[AVAILABLE DATA — start]

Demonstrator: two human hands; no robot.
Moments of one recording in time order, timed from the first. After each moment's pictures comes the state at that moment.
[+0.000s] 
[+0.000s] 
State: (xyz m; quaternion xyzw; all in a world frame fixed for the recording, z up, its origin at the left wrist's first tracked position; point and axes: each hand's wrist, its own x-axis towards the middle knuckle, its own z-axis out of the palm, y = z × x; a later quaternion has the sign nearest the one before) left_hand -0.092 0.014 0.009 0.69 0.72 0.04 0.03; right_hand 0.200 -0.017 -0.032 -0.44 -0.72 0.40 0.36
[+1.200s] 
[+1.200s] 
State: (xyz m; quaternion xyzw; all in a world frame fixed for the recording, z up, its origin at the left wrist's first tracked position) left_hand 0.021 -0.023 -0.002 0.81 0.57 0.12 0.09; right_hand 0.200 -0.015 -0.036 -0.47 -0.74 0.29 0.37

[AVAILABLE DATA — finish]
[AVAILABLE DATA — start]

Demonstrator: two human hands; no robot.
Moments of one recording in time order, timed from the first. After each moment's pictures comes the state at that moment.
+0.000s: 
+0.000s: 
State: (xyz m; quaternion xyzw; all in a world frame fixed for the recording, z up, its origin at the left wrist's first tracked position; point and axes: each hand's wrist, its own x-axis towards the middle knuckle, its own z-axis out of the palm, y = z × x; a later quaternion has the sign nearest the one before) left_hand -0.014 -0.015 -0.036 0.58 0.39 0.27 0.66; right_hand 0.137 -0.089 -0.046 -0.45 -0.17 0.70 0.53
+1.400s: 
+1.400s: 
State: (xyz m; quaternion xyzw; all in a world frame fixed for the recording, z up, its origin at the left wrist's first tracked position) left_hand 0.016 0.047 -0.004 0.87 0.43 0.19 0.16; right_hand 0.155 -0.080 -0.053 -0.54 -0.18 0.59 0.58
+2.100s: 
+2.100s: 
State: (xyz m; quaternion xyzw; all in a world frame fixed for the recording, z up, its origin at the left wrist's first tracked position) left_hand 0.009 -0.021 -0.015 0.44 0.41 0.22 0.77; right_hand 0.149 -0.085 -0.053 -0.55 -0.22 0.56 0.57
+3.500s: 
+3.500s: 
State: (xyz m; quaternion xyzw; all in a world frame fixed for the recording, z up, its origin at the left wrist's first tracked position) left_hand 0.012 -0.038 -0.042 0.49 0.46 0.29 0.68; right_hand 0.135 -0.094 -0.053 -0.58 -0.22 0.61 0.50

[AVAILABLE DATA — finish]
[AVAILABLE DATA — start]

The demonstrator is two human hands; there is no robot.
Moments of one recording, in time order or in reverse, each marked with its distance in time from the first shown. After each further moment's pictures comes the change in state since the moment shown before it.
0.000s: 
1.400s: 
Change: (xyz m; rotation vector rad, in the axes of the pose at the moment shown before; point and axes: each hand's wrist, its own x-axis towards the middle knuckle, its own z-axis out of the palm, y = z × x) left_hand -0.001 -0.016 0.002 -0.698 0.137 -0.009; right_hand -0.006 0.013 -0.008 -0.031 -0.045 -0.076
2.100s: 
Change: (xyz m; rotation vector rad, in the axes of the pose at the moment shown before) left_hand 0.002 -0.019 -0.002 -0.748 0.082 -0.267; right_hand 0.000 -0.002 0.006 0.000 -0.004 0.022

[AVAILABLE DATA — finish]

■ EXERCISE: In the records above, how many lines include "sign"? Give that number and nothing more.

■ RESPONSE TO THIS EXERCISE: 2